_Data listing_.
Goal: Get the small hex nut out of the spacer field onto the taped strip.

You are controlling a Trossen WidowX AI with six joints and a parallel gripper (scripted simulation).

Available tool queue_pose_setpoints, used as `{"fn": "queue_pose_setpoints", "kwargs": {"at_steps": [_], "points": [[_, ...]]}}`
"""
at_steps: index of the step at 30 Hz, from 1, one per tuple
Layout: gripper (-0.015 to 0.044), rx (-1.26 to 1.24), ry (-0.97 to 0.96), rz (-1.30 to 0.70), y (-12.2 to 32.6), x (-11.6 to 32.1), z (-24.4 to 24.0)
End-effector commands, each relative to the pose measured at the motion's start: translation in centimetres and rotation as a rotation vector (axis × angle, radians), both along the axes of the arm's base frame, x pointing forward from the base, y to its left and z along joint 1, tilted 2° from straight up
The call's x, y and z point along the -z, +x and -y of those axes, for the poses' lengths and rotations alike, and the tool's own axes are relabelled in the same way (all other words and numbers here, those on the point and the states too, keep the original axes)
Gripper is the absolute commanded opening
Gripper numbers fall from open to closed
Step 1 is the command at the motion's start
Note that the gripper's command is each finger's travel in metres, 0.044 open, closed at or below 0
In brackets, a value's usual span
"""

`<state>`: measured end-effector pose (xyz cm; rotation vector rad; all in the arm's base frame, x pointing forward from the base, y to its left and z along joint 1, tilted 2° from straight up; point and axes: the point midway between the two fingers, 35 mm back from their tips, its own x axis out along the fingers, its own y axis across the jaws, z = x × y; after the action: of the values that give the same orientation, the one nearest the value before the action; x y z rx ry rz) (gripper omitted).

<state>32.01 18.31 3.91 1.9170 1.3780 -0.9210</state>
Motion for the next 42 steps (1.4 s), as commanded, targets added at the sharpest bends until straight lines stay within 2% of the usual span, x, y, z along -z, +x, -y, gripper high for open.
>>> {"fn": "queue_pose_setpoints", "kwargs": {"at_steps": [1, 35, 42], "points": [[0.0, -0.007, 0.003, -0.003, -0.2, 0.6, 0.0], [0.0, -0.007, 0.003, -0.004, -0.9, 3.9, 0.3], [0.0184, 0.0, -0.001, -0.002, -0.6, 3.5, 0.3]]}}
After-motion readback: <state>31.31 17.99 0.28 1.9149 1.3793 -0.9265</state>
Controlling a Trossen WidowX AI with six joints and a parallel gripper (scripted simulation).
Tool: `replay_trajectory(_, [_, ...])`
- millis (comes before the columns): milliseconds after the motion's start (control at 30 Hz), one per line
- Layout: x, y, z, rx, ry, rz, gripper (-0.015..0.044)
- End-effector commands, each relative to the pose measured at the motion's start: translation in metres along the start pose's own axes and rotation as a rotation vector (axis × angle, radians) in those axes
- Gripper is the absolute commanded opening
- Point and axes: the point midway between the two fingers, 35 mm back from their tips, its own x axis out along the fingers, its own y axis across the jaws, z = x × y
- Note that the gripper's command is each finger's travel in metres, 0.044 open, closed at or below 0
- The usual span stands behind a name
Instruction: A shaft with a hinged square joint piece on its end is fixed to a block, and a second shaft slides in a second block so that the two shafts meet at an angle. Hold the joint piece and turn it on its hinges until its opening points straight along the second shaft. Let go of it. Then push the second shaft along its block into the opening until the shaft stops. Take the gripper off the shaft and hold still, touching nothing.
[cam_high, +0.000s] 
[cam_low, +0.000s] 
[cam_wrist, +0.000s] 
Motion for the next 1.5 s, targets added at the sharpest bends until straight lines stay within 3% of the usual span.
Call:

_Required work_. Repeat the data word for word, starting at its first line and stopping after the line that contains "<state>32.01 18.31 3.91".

_Your solution_.
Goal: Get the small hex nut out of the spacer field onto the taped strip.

You are controlling a Trossen WidowX AI with six joints and a parallel gripper (scripted simulation).

Available tool queue_pose_setpoints, used as `{"fn": "queue_pose_setpoints", "kwargs": {"at_steps": [_], "points": [[_, ...]]}}`
"""
at_steps: index of the step at 30 Hz, from 1, one per tuple
Layout: gripper (-0.015 to 0.044), rx (-1.26 to 1.24), ry (-0.97 to 0.96), rz (-1.30 to 0.70), y (-12.2 to 32.6), x (-11.6 to 32.1), z (-24.4 to 24.0)
End-effector commands, each relative to the pose measured at the motion's start: translation in centimetres and rotation as a rotation vector (axis × angle, radians), both along the axes of the arm's base frame, x pointing forward from the base, y to its left and z along joint 1, tilted 2° from straight up
The call's x, y and z point along the -z, +x and -y of those axes, for the poses' lengths and rotations alike, and the tool's own axes are relabelled in the same way (all other words and numbers here, those on the point and the states too, keep the original axes)
Gripper is the absolute commanded opening
Gripper numbers fall from open to closed
Step 1 is the command at the motion's start
Note that the gripper's command is each finger's travel in metres, 0.044 open, closed at or below 0
In brackets, a value's usual span
"""

`<state>`: measured end-effector pose (xyz cm; rotation vector rad; all in the arm's base frame, x pointing forward from the base, y to its left and z along joint 1, tilted 2° from straight up; point and axes: the point midway between the two fingers, 35 mm back from their tips, its own x axis out along the fingers, its own y axis across the jaws, z = x × y; after the action: of the values that give the same orientation, the one nearest the value before the action; x y z rx ry rz) (gripper omitted).

<state>32.01 18.31 3.91 1.9170 1.3780 -0.9210</state>

The answer, as written, is complete.